Après 1989, l’une des principales destinations d’exode a été Israël. La communauté juive est estimée à environ 20-30% en Roumanie et certaines familles ont souffert de ne pas pouvoir pratiquer leur culte librement car les manifestations religieuses, la fréquentation des temples, étaient, bien entendu, prohibées. Partir en Israël, c’était pouvoir exercer son culte, vivre son judaïsme librement, tel qu’on le veut. Invoquant la loi du retour, un certain nombre de Roumains ont fait leur Alyah.

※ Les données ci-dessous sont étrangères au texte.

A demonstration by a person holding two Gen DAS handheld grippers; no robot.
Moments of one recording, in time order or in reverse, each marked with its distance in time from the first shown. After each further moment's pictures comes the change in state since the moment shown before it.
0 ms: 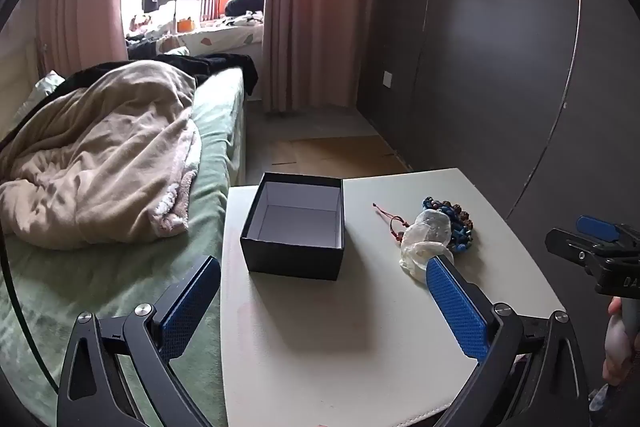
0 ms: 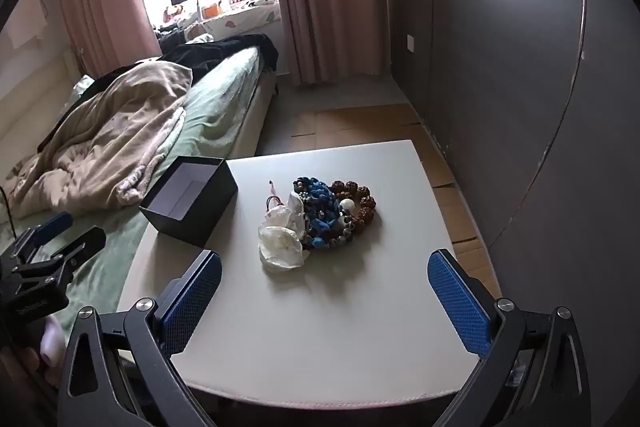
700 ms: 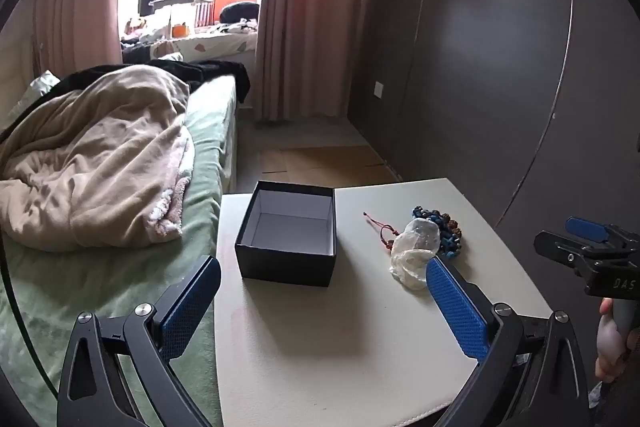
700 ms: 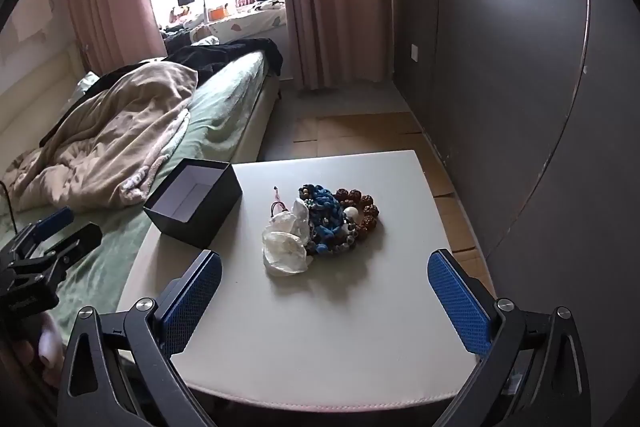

Autres destinations, qui me semble assez évidentes, les Etats-Unis et le Canada. Les ingénieurs, les médecins, les scientifiques ont fait valoir leurs diplômes et leurs compétences universitaires pour partir s’y installer. 

Enfin, la France, le Royaume-Uni et l’Allemagne. Les migrations de populations vers ses trois Etats ont augmenté à partir de 2004, quand la Roumanie ainsi que la Bulgarie sont entrées dans l’Union Européenne (mais pas encore dans l’espace Schenghen). La France n’est plus considérée par les Roumains souhaitant immigrer comme une Terre de Cocagne, notamment à cause du battage médiatique négatif qu’il y a eu ces derniers temps. De plus en plus de Roumains viennent en France pour moins de trois mois pour y travailler et reviennent ensuite en Roumanie. Mais c’est devenu plus rare qu’ils souhaitent s’y installer durablement.

Morale et éducation très bourgeoise, qui peut sembler très 19eme siècle pour des Français mais j’avoue que je n’y suis pas totalement défavorable, car la réussite scolaire, professionnelle et sociale reste le pilier le l’éducation.